A novel high efficiency narrow-gap laser welding technology of 120 mm high-strength steel

Porosity, incomplete fusion, and solidification cracks are frequently encountered defects in narrow gap laser welding. How to effectively inhibit welding defects while significantly improving welding efficiency has become the key technical challenge of narrow gap laser welding. In this paper, a new method of high-efficiency narrow gap dual-beam laser welding utilizing laser plume energy radiation to achieve "quasi-hot wire" filling is proposed. The solidification behavior of the molten pool was controlled by dual-beam to realize the reliable suppression of welding solidification cracks. The wire feeding speed and stability of the filler wire were improved by developing a high temperature resistant tungsten wire feeding nozzle. The "quasi-hot wire" filling was realized by the heating effect of laser plume energy radiation on the tungsten wire feeding nozzle.
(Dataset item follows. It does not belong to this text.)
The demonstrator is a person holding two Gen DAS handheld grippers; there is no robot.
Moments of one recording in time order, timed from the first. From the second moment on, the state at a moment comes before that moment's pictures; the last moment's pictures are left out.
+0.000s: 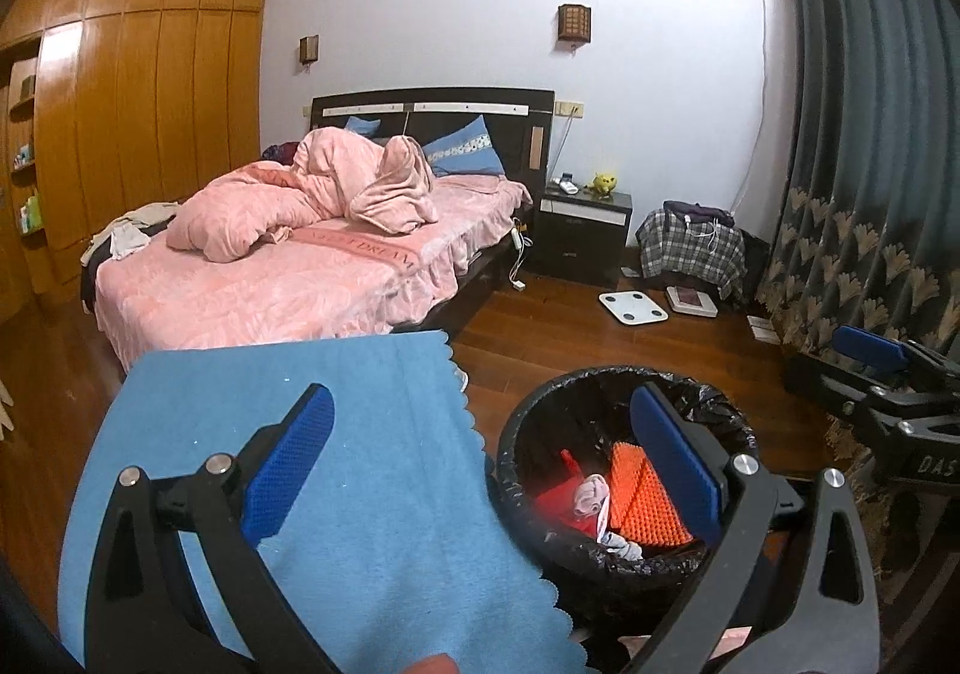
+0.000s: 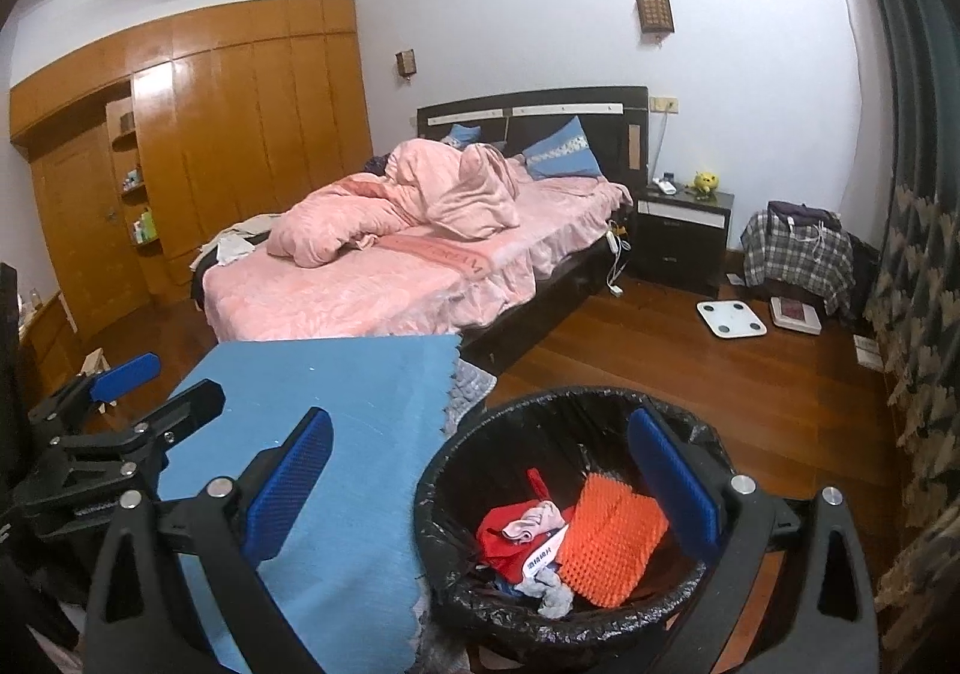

The wire feeding stability, thermal radiation characteristics, laser plume characteristics and weld formation during the welding process were studied. The high-efficiency welding of 120 mm high-strength steel was realized and the micro-structure and mechanical properties of the joints were tested and analyzed. The results showed that the method could effectively suppress the defects of porosity, incomplete fusion and solidification cracks in narrow gap laser welding. Compared with the traditional narrow gap laser welding (NGLW), the laser power was reduced by 10%. The welding speed was doubled, and the wire filling efficiency was increased by more than 1 time. The mechanical properties of the welded joint were comparable to those of the traditional narrow gap welded joints, which solved the prominent contradiction between the quality and efficiency of narrow gap laser welding of thick-wall components.